The fudge factor just came out of my power:HR data on previous 30-70 minute threshold efforts. For example earlier this year I did 275W for 32 minutes, and after a week Garmin pushed ftp up to 264-265W. Simple math on that one - 275/265 ~ 104% or 1.04 = 4% fudge factor. Garmin and WKO and other analytics seem to derate unless I do a 50+ minute threshold effort.


FTP has stayed stagnant since I picked up mountain biking (XC) in January and have focused mainly on skills since.

January 2022 = 290 FTP @ 4.5wkg till now around 275 FTP (haven’t properly tested).

My XCO races times went from 47+mins to just breaking 40 mins - 2 mins away from race winning time on a very technical course!
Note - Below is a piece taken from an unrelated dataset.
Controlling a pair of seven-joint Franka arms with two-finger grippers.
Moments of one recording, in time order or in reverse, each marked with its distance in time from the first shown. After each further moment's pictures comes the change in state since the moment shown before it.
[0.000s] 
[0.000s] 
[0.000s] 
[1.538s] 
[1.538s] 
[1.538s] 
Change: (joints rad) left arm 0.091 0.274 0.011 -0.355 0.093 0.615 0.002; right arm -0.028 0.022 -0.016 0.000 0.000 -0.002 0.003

So regardless of FTP - am seeing improvements on a weekly basis on actually utilizing my fitness and having confidence to empty the tank on technical trails.
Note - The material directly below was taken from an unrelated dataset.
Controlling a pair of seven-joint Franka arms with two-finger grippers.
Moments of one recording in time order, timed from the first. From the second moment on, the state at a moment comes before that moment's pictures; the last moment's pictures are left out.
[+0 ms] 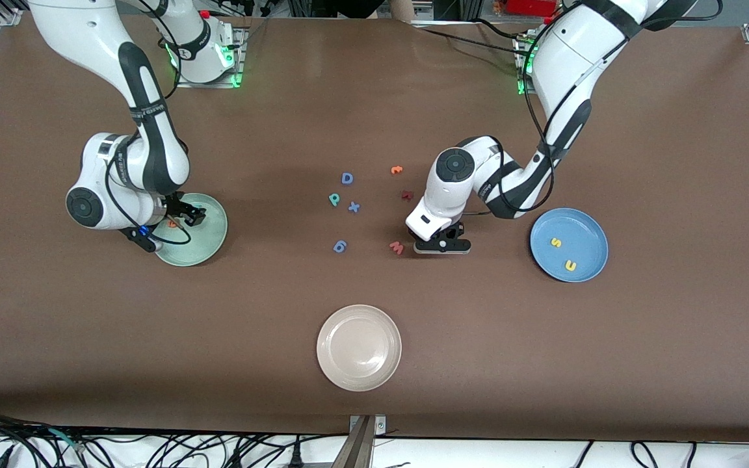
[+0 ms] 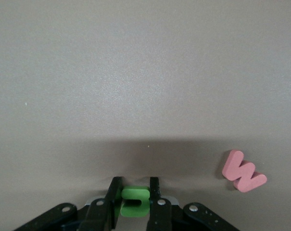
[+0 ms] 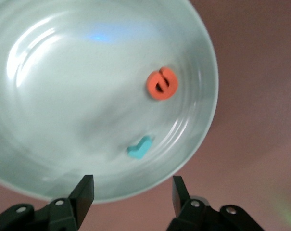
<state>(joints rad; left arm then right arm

One other surprising improvement from what I thought I was very ‘slow twitch’ my 5sec max has moved from 850W to 1250W (19wkg) without any sprint training, just purely MTB racing. Also I did strength train from Novemeber 2021 to May 2022, 2x20 mins sessions a week of compound workouts - this also has contributed grealty.
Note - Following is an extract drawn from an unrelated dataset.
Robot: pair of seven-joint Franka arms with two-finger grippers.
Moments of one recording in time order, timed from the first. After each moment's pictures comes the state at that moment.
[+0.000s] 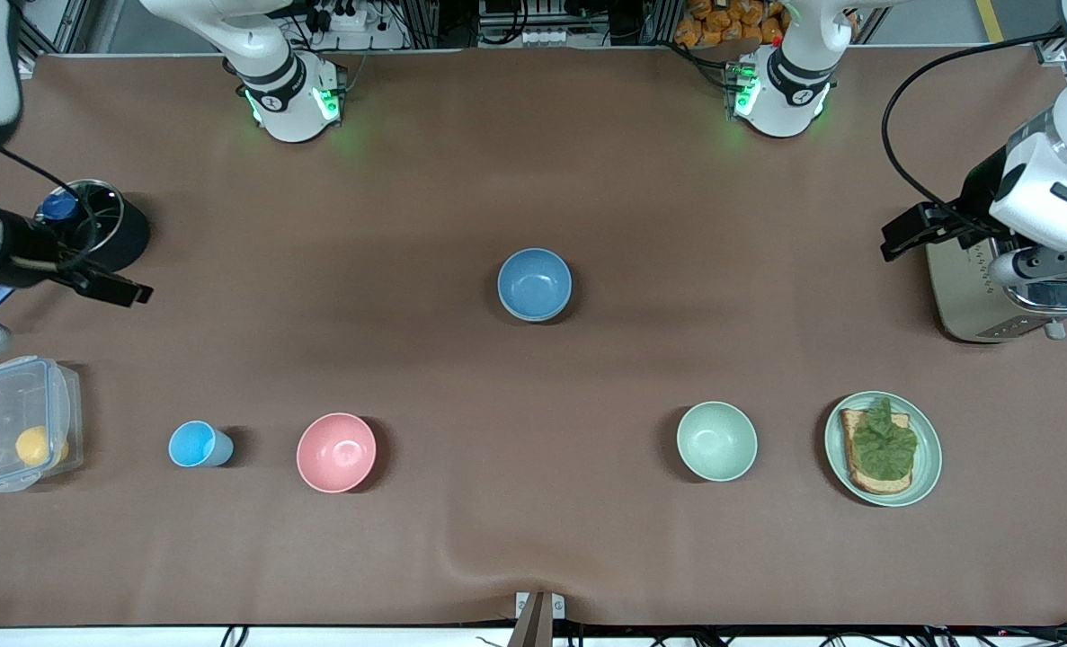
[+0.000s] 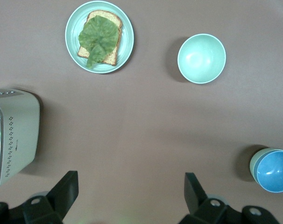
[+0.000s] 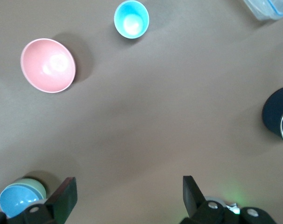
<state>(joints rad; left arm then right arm) 0.02 0.05 -0.16 -1.52 -0.02 1.54 -0.31 0.08 0.19 -0.12 -1.43 0.12 1.44 0.43</state>
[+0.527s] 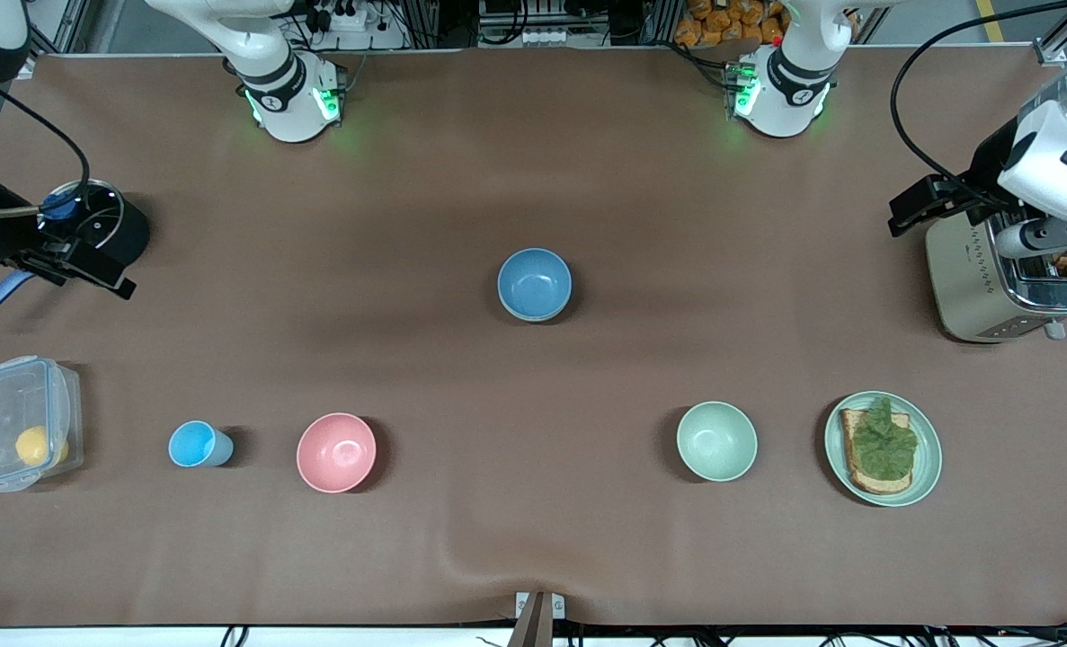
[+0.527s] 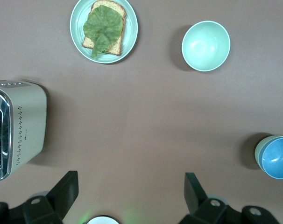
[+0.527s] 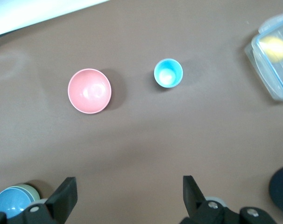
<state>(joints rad) 0.02 0.00 -0.16 -1.55 -0.02 1.50 -0.29 -0.06 0.05 0.07 -1.59 0.08 1.72 0.22</state>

Excited for next season - hopefully I can fully utilize my fitness - I am a completely new cyclist!

This year has been extremely eye opening! :slight_smile:


Uau… Looking at your graph, it really sells out the Sweet Spot Base I and II Mid Volume as opposed to the Sustained Power Build which is supposed to be better for working on your FTP.

Can you comment on that?
Do you think you kept all variables the same or did you have any changes that might’ve contributed to not getting the best out of the Build phase?

This is what FTP goals look like


Started out riding on an indoor trainer December 19 2021 with my free Rouvy trial. Using a 20 minute test got 168w FTP or 2.96 w/kg, on Jan 25 did another Rouvy 20 minute test and got 181w FTP or 3.19w/kg.

Did Zwift for a couple months and didn’t do an FTP test.

Started Trainer Road on April 17 2022, first Ramp test was 175w FTP at 57.5kg or 3.04w/kg. Next ramp test on May 24 was 194w FTP at 58.7kg for 3.3 w/kg. Eat pretty clean but stopped taking creatine and reduced my fat intake slightly. Today used the AI detect and it suggested 198w FTP but then I tweaked the estimated time for this weekend’s race and it reset my plan and wanted another ramp test and wouldn’t let me auto-detect.

Did the ramp test and got 204w FTP at 57.2kg, 3.56w/kg. My goal for this season was to be 3.5w/kg and by next spring to be 4 w/kg so happy with my progress so far. Have been pretty nervous about cutting down on the outside rides and having a reduced weekly avg kms and TSS but I am progressing on paper so that’s reassuring.